→ YOUR ASSIGNMENT
If a line contains "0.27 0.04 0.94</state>", it is the last one to write out; begin with the first line of the records and copy each exactly.

Records from a collection:
============================================================

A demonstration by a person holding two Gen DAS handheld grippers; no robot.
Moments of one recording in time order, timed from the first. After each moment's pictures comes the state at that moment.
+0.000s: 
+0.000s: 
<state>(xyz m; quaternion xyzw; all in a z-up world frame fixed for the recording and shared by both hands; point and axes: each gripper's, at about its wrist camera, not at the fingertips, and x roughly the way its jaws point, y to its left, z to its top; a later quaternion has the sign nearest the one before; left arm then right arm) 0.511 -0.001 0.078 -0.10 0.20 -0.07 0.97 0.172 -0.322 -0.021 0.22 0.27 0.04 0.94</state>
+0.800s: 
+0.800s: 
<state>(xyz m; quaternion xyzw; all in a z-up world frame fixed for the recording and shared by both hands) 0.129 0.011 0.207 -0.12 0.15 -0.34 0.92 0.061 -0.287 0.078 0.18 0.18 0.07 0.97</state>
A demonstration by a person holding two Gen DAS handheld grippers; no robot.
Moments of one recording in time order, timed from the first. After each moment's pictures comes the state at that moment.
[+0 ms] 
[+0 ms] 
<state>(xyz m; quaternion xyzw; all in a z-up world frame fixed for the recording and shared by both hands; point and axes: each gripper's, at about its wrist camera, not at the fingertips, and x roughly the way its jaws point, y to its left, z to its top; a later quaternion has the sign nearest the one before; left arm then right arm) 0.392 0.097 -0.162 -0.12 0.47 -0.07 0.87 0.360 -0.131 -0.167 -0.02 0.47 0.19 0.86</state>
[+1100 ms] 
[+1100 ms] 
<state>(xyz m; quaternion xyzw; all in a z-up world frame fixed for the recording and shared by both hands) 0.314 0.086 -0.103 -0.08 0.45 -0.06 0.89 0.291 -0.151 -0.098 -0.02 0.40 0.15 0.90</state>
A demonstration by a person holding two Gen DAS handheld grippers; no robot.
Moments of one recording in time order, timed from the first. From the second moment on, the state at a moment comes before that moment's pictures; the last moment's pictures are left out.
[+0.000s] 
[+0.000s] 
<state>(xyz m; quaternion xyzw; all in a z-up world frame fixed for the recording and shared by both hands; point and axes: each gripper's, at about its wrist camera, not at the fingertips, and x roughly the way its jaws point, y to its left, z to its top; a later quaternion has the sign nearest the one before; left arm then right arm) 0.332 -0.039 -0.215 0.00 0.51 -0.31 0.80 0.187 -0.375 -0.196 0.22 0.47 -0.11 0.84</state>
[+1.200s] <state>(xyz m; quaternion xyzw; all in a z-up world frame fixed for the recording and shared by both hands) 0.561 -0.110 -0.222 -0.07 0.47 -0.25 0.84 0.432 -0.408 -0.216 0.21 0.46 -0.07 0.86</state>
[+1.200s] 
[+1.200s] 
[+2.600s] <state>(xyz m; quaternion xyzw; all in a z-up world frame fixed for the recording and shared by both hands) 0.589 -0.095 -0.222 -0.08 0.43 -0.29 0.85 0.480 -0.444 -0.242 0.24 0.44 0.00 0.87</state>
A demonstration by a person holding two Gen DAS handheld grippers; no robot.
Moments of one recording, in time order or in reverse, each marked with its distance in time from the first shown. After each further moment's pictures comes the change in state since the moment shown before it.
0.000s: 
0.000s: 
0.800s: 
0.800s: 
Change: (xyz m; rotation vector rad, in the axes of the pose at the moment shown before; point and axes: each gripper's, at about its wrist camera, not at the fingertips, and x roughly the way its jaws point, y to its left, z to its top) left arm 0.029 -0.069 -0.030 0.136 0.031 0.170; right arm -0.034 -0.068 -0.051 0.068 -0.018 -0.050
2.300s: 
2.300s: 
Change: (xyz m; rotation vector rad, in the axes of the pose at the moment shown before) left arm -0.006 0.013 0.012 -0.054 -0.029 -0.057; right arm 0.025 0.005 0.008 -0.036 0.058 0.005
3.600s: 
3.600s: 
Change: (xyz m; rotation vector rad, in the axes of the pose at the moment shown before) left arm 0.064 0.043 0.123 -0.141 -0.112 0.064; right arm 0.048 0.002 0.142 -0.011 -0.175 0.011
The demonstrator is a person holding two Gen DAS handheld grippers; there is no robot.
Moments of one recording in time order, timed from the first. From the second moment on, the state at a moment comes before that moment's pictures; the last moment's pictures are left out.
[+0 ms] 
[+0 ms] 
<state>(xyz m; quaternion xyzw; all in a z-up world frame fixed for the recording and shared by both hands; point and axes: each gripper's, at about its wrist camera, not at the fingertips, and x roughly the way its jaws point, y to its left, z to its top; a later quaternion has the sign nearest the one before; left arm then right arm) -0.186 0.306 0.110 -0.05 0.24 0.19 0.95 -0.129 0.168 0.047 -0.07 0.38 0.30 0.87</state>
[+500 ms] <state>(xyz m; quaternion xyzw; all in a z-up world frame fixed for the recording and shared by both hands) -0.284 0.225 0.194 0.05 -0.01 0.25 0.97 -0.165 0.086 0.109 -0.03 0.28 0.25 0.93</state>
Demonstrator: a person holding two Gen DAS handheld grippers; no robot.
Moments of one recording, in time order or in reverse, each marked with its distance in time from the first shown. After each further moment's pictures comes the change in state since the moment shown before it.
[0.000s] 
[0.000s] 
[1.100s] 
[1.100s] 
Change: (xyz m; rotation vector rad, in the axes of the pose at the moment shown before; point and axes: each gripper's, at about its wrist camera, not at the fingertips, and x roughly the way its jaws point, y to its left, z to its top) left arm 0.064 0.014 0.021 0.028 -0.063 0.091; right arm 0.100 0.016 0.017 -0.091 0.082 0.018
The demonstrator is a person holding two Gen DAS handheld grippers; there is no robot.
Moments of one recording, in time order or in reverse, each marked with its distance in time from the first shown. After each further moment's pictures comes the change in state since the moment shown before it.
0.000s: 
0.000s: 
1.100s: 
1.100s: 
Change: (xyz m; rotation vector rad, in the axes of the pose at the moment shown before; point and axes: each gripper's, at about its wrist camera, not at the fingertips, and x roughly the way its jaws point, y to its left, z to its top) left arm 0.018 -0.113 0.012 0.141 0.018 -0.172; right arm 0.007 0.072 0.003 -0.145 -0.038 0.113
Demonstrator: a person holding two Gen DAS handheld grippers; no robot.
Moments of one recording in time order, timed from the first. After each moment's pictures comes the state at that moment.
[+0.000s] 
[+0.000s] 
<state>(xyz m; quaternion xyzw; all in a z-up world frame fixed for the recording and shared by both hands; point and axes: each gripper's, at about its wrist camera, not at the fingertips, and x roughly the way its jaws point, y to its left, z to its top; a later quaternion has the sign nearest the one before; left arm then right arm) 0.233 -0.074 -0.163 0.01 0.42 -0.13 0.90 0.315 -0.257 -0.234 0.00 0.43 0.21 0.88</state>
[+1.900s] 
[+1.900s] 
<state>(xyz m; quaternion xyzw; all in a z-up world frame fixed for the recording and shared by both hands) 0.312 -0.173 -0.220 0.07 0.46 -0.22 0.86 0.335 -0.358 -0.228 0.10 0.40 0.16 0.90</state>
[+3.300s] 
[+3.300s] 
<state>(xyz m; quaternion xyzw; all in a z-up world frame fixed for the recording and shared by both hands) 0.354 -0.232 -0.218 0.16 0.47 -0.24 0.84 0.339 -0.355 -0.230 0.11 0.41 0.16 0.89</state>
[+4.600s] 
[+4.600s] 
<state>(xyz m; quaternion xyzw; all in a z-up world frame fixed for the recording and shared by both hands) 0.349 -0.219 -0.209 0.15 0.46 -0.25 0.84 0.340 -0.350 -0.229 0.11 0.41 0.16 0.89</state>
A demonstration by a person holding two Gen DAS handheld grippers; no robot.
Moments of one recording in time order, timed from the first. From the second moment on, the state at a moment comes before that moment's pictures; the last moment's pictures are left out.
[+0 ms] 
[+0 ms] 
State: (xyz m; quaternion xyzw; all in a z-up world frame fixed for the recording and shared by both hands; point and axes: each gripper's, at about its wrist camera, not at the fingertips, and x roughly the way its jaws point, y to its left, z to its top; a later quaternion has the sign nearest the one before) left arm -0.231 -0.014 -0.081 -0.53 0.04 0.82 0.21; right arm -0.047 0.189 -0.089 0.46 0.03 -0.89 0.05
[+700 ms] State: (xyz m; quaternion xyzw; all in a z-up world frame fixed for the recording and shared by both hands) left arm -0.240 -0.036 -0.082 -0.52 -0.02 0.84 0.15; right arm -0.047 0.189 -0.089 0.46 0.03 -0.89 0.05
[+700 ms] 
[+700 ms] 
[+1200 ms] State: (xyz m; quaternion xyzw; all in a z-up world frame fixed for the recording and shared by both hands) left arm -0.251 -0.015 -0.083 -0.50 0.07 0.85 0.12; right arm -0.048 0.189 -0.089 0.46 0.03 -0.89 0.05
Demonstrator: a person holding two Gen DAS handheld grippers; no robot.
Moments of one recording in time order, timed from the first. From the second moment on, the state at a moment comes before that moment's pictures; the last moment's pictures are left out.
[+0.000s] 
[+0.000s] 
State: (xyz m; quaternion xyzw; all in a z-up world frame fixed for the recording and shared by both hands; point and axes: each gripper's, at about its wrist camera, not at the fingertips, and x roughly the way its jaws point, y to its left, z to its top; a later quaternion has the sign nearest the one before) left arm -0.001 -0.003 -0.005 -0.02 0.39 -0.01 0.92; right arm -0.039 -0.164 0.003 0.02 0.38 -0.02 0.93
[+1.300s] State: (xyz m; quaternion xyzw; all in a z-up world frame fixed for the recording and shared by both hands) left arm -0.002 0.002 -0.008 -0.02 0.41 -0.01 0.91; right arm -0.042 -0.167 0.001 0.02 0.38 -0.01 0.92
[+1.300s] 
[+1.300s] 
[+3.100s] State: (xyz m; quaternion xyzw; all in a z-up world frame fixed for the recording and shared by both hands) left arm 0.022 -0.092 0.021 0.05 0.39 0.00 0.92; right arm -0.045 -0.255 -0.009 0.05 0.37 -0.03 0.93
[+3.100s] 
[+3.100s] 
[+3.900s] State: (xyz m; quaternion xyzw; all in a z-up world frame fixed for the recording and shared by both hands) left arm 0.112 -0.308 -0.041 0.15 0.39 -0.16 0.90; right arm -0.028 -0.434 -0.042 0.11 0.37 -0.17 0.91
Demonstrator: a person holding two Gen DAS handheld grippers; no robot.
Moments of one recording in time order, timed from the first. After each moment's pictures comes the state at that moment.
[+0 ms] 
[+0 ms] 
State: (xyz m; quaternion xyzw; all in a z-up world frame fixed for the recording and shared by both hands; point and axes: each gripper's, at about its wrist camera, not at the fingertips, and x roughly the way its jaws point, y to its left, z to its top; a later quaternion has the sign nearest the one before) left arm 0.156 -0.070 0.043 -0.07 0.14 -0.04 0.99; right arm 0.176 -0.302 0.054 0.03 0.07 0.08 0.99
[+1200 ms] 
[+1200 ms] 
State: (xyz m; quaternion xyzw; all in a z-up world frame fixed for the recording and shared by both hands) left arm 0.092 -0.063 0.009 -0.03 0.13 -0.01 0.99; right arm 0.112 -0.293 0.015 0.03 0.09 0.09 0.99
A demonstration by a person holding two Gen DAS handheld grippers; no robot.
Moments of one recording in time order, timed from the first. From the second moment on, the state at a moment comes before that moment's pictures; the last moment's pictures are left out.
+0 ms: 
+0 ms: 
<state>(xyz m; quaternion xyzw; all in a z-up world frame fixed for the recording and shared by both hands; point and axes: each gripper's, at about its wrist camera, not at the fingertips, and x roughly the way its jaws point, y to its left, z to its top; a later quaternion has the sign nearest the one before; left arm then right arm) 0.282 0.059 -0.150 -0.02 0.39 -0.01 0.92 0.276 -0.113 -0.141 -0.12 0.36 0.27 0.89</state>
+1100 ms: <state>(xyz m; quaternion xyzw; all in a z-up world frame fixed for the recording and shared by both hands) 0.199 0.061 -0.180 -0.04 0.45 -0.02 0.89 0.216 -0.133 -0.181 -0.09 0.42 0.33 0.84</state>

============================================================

→ SOLUTION TO THE PROBLEM
A demonstration by a person holding two Gen DAS handheld grippers; no robot.
Moments of one recording in time order, timed from the first. After each moment's pictures comes the state at that moment.
+0.000s: 
+0.000s: 
<state>(xyz m; quaternion xyzw; all in a z-up world frame fixed for the recording and shared by both hands; point and axes: each gripper's, at about its wrist camera, not at the fingertips, and x roughly the way its jaws point, y to its left, z to its top; a later quaternion has the sign nearest the one before; left arm then right arm) 0.511 -0.001 0.078 -0.10 0.20 -0.07 0.97 0.172 -0.322 -0.021 0.22 0.27 0.04 0.94</state>

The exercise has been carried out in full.